According to the NYSNA October report, in 2016, the five hospitals reported net operating revenues of $877 million, while the public hospital system is facing a deficit of more than one billion dollars.

So, what’s the future for NYC H+H?

While neither the public hospital system nor the mayor’s office wanted to comment on the state’s announcement last week of the belated payment of H+H’s federal hospital funding, the NYSNA report laid out some alternatives for sharing the responsibility for caring for New York city’s poor and working class families.

Among the suggestions: The state could reframe the guidelines for the state’s Indigent Care Pool to award dollars based on the percentage of charity care given by the hospitals receiving the money, and/or increase the Medicaid dollars to the public hospital system by reimbursing care at H+H at higher rates. It could institute a process by which private hospitals are required to invest in the public hospital system as a condition for receiving tax-exempt bonds for growth and expansion. Another option: Create a funding pool for Level 1 trauma centers supported by those hospitals that don’t offer the same and depend on H+H and other hospitals to maintain those costly operations.

While these may seem like pie-in-the sky suggestions, the NYSNA report points out where those steps have been taken nationwide. Take, for instance, California, where after San Francisco passed the Charity Care Ordinance of 2001, tying local approval of construction permits to demonstrative provisions of charity care, Sutter’s California Pacific Medical Center “had to promise $1.1 billion in concessions before the city would issue the required permits.” Among Sutter’s promises “were a freeze on prices charged to city employee’s insurance plans, operation of nearby safety net hospital, affordable housing investments and upgrading of nearby transit facilities and sidewalks.”

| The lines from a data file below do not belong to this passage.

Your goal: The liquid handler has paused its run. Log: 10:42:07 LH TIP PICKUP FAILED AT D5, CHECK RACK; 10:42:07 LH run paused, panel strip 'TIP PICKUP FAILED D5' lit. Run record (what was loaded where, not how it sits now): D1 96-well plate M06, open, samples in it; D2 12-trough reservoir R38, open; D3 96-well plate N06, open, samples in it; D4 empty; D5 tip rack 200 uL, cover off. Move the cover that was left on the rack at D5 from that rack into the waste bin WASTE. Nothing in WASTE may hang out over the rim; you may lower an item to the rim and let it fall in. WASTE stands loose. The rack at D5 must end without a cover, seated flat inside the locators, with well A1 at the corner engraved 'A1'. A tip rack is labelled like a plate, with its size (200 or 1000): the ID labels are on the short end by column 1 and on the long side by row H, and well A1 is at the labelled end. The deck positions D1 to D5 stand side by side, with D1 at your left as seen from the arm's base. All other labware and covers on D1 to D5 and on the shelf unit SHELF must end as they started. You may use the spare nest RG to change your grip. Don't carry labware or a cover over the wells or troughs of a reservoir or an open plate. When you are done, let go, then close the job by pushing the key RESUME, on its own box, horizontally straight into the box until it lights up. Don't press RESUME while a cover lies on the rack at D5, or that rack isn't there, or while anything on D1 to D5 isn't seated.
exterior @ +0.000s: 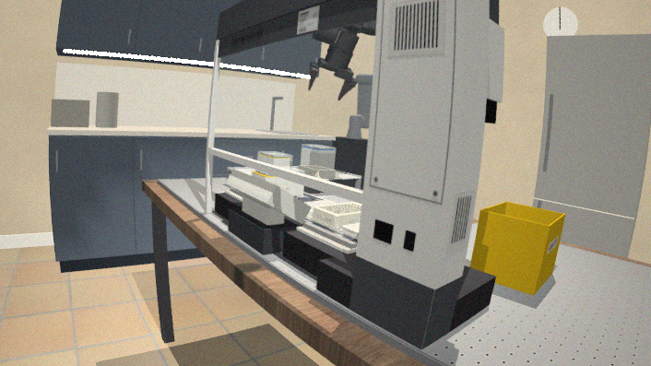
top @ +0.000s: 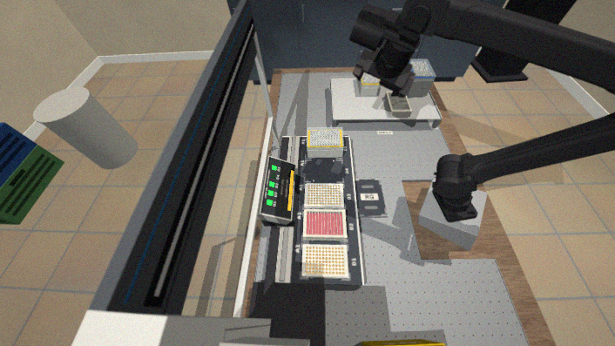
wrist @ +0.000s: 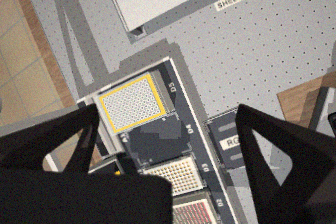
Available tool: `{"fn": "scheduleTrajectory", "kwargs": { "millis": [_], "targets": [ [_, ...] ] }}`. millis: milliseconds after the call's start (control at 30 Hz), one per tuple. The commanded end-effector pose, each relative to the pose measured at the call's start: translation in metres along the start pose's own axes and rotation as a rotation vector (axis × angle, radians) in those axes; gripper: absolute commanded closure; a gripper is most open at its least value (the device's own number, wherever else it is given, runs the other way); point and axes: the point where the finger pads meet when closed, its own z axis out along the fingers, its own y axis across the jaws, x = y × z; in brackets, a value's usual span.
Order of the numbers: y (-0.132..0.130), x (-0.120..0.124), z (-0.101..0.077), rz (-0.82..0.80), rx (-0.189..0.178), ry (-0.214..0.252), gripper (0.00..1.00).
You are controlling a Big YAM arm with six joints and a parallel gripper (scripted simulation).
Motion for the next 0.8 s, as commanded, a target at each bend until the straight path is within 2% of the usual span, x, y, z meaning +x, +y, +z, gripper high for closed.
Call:
{"fn": "scheduleTrajectory", "kwargs": {
  "millis": [0,533,767],
  "targets": [
    [0.003,-0.002,-0.004,0.005,-0.013,-0.002,0.0],
    [0.003,-0.002,-0.004,0.005,-0.013,-0.002,0.0],
    [-0.021,0.027,-0.003,-0.134,-0.033,0.034,0.0]
  ]
}}
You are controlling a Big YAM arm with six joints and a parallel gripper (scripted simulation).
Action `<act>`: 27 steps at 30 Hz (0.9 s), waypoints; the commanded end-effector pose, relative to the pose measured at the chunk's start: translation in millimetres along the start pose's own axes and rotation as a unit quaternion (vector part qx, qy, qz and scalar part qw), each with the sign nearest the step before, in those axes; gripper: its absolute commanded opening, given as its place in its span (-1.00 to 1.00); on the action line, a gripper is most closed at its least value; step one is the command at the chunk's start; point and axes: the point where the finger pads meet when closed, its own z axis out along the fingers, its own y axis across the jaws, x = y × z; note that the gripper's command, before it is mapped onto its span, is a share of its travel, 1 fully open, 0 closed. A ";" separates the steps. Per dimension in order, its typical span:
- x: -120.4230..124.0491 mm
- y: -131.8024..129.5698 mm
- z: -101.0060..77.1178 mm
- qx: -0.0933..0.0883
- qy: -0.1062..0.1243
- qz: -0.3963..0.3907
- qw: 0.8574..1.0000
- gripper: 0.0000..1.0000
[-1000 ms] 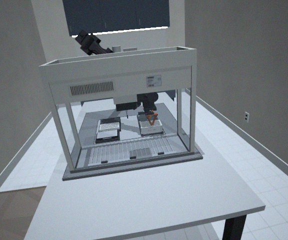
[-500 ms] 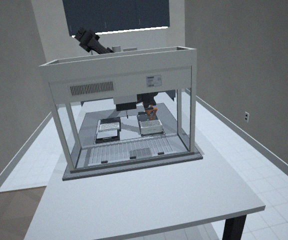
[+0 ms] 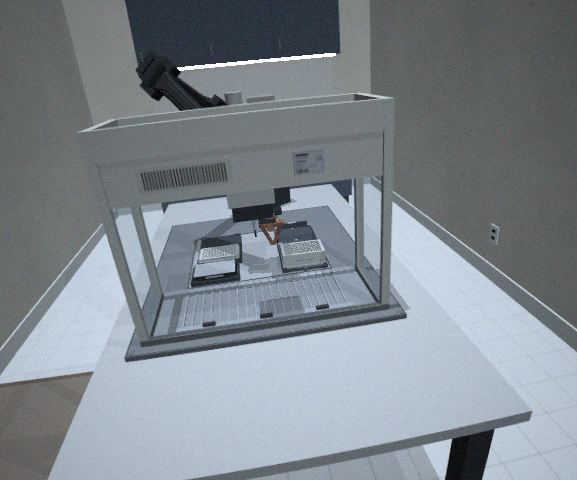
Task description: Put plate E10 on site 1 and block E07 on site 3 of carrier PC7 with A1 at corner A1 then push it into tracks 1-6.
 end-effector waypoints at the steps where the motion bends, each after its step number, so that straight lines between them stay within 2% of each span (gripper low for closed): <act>1: -30.7 7.0 -6.8 -0.009 -0.002 -0.003 1.000 1.00; 7: -71.0 7.0 -6.3 -0.009 -0.003 -0.005 1.000 1.00; 9: -71.0 7.0 -6.3 -0.009 -0.003 -0.005 1.000 1.00; 18: -131.6 5.8 -6.4 -0.003 -0.003 -0.010 1.000 1.00; 24: -179.7 21.6 -12.1 -0.016 -0.007 -0.001 1.000 1.00; 27: -186.9 22.9 -12.2 -0.018 -0.008 0.001 1.000 1.00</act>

At the other end of the carrot-versus-stick spectrum, in 2015 a Morristown, New Jersey, judge revoked a local hospital’s nonprofit status – finding that the hospital behaved not like a charity, but like a business, the NYSNA report noted.

For its part, NYC H+H has already adopted more stringent measures, reducing staff, cutting new hires to 25 percent of open positions, eliminating redundant positions and closing facilities. With 70 percent of the system’s budget going to personnel costs, there is only so much retrenchment the hospital system can do without it affecting care, noted its administrators.

“As you are aware, New York City Health + Hospitals – the largest public health care provider in New York State” relies “significantly” on DSH and supplemental Medical payments, outgoing H+H CEO Stanley Brezenoff wrote on Sept. 29 to state Health Commissioner Howard Zucker, publicly requesting the release of the $380 million in matching federal-city dollars.

With one third of its operating budget supported by federal DSH payments and supplemental Medicaid dollars, any interruption in the flow of federal dollars would be disastrous for the state’s largest public hospital system, Brezenoff warned, adding: “The fact that the state has no financial stake in these payments only adds to the mystery of these delayed payments.”